The server can automatically sync Gmail and IMAP accounts on a cron-based schedule. Add [[accounts]] sections to your config:

[[accounts]]
schedule = "0 * * * *" # every hour
enabled = true
[[accounts]]
schedule = "*/15 * * * *" # every 15 minutes
enabled = true

The scheduler starts automatically with msgvault serve when account schedules are configured. It resolves each entry to a syncable source type, including Gmail and IMAP. Use the /api/v1/scheduler/status endpoint to monitor schedule state, and /api/v1/sync/{account} to trigger a manual sync outside the schedule.

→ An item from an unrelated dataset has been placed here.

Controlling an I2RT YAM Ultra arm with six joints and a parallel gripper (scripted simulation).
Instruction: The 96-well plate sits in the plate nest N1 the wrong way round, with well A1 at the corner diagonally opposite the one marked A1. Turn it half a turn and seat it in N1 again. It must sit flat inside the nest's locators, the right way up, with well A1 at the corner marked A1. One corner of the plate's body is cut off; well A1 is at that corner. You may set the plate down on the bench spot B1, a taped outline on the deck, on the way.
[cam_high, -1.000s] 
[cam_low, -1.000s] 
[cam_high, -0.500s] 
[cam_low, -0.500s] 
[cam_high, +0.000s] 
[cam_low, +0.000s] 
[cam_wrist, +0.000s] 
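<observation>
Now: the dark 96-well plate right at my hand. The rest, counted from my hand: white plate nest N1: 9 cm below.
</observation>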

msgvault serve also runs scheduled SyncTech SMS Backup & Restore Drive sources configured under [[synctech_sms.sources]]; see Configuration.

Security Model

The server is designed for local use:

  • Loopback-only by default. The default bind address is 127.0.0.1, restricting access to the local machine.
  • API key required for non-loopback. If you bind to a non-loopback address (e.g., 0.0.0.0), the server requires api_key to be set and will refuse to start without it.
  • Opt-in for insecure binding. To bind to a non-loopback address without an API key (not recommended), set allow_insecure = true.

Configuration Reference

All server settings go in the [server] section of config.toml. Account schedules use [[accounts]] sections.

[server]

KeyDefaultDescription
api_port8080Port the server listens on
bind_addr127.0.0.1Bind address
api_keyAPI key for authentication
allow_insecurefalseAllow non-loopback binding without api_key
cors_origins[]Allowed CORS origins
cors_credentialsfalseAllow credentials in CORS requests
cors_max_age0CORS preflight cache duration in seconds (defaults to 86400 when cors_origins is set)

[[accounts]]

KeyDefaultDescription
email(required)Gmail/IMAP account identifier or display name
scheduleCron expression for sync schedule
enabledtrueWhether scheduled sync is active

See the Configuration page for the full config file reference.